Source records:

□ □ □ □ □

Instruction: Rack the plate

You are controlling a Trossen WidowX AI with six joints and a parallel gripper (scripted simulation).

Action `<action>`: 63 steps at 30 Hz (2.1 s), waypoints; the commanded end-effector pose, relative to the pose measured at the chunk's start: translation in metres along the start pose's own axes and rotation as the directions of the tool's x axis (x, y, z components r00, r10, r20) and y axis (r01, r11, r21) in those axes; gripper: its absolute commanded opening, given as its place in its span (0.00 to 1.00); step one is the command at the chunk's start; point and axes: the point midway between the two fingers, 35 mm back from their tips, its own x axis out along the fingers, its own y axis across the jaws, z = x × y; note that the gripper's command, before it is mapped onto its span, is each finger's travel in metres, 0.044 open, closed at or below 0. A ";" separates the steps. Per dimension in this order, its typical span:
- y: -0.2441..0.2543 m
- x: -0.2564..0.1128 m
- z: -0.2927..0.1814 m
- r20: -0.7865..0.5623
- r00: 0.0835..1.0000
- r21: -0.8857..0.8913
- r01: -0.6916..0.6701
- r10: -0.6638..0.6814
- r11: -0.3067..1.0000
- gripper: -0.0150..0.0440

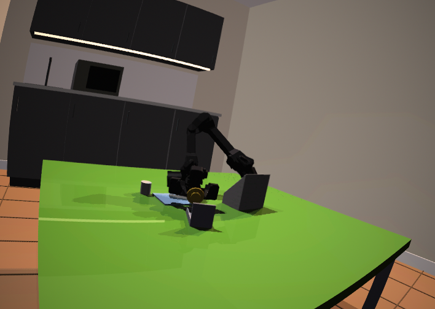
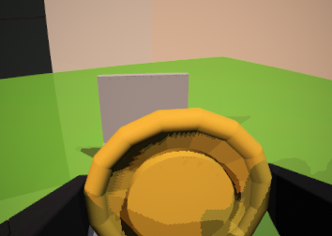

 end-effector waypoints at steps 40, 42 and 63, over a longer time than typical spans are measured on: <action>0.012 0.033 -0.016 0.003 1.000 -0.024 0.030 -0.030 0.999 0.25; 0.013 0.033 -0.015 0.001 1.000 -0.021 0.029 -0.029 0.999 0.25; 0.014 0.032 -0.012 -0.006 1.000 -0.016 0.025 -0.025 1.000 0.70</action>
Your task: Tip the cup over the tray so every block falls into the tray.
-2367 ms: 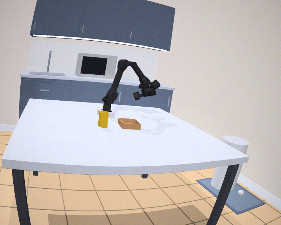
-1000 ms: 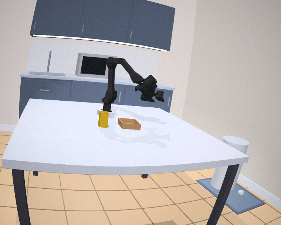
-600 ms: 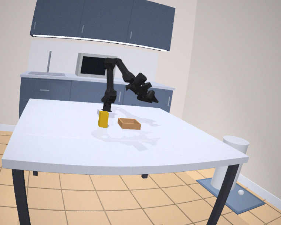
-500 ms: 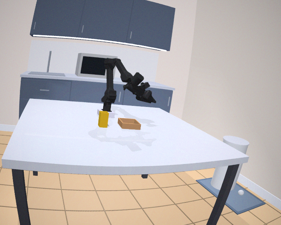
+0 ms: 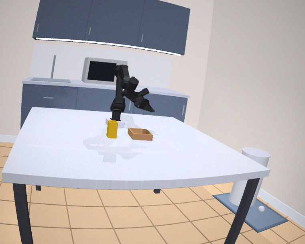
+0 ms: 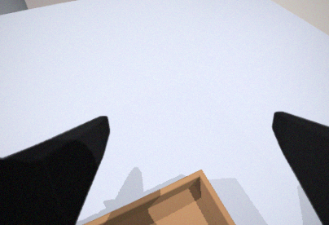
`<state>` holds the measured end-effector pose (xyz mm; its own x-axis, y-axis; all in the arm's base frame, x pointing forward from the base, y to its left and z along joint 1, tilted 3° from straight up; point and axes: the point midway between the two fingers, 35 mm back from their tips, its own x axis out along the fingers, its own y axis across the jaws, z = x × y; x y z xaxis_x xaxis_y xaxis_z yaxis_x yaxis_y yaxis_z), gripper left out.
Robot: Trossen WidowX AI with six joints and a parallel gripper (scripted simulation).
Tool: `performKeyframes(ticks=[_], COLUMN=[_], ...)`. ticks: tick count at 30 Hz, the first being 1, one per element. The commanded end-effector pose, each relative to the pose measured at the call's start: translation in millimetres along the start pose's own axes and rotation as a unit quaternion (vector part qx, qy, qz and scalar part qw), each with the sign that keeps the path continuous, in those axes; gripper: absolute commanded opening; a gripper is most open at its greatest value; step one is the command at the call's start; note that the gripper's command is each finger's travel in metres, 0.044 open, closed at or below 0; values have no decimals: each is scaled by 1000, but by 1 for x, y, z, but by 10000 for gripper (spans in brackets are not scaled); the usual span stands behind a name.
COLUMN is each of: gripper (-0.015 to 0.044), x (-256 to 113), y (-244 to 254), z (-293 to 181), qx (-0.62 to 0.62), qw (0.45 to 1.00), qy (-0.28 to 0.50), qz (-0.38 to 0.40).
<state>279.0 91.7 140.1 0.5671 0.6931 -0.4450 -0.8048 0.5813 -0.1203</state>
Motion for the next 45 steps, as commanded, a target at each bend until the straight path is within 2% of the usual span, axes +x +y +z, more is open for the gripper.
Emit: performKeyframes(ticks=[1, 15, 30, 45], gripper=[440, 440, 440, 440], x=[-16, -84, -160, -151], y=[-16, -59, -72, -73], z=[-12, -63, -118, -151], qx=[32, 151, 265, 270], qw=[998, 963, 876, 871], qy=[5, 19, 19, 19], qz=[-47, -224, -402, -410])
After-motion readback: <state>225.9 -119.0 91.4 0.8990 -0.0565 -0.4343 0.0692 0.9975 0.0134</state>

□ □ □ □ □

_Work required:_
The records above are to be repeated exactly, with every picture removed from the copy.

_Output below:_
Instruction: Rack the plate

You are controlling a Trossen WidowX AI with six joints and a parallel gripper (scripted simulation).

Action `<action>`: 63 steps at 30 Hz (2.1 s), waypoints; the commanded end-effector pose, relative to the pose measured at the chunk's start: translation in metres along the start pose's own axes and rotation as the directions of the tool's x axis (x, y, z components r00, r10, r20) and y axis (r01, r11, r21) in those axes; gripper: its absolute commanded opening, given as its place in its span (0.00 to 1.00); step one is the command at the chunk's start; point and axes: the point midway between the two fingers, 35 mm back from their tips, its own x axis out along the fingers, its own y axis across the jaws, z = x × y; note that the gripper's command, before it is mapped onto its span, is each finger's travel in metres, 0.044 open, closed at or below 0. A ";" separates the steps. Per dimension in this order, its typical span:
- y: -0.2441..0.2543 m
- x: -0.2564..0.1128 m
- z: -0.2927..0.1814 m
- r20: -0.7865..0.5623
- r00: 0.0835..1.0000
- r21: -0.8857..0.8913
- r01: -0.6916..0.6701
- r10: -0.6638..0.6814
- r11: -0.3067..1.0000
- gripper: -0.0150..0.0440


 end-effector waypoints at steps 40, 42 and 63, over a longer time than typical spans are measured on: <action>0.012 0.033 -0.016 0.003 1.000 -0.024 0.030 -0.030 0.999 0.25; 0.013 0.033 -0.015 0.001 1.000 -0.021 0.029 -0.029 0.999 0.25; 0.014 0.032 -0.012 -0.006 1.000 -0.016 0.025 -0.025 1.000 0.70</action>
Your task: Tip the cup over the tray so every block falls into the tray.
-2367 ms: 
-1000 ms: 
-600 ms: 
-500 ms: 
+0 ms: 
+0 ms: 
`<state>` holds the measured end-effector pose (xyz mm; its own x-axis, y-axis; all in the arm's base frame, x pointing forward from the base, y to its left and z along joint 1, tilted 3° from straight up; point and axes: the point midway between the two fingers, 35 mm back from their tips, its own x axis out along the fingers, its own y axis across the jaws, z = x × y; x y z xaxis_x xaxis_y xaxis_z yaxis_x yaxis_y yaxis_z), gripper left out.
Robot: Trossen WidowX AI with six joints and a parallel gripper (scripted simulation).
Tool: `performKeyframes(ticks=[_], COLUMN=[_], ...)`. ticks: tick count at 30 Hz, the first being 1, one per element. The commanded end-effector pose, each relative to the pose measured at the call's start: translation in millimetres along the start pose's own axes and rotation as a unit quaternion (vector part qx, qy, qz and scalar part qw), each with the sign that keeps the path continuous, in those axes; gripper: absolute commanded opening; a gripper is most open at its greatest value; step one is the command at the call's start; note that the gripper's command is each finger's travel in metres, 0.044 open, closed at or below 0; values have no decimals: each is scaled by 1000, but by 1 for x, y, z, but by 10000 for gripper (spans in brackets are not scaled); the usual span stands behind a name.
COLUMN is each of: gripper (-0.015 to 0.044), x (-256 to 113), y (-244 to 254), z (-293 to 181), qx (-0.62 to 0.62), qw (0.45 to 1.00), qy (-0.28 to 0.50), qz (-0.38 to 0.40).
<state>279.0 91.7 140.1 0.5671 0.6931 -0.4450 -0.8048 0.5813 -0.1203</state>
Motion for the next 45 steps, as commanded, a target at each bend until the straight path is within 2% of the usual span, axes +x +y +z, more is open for the gripper.
Emit: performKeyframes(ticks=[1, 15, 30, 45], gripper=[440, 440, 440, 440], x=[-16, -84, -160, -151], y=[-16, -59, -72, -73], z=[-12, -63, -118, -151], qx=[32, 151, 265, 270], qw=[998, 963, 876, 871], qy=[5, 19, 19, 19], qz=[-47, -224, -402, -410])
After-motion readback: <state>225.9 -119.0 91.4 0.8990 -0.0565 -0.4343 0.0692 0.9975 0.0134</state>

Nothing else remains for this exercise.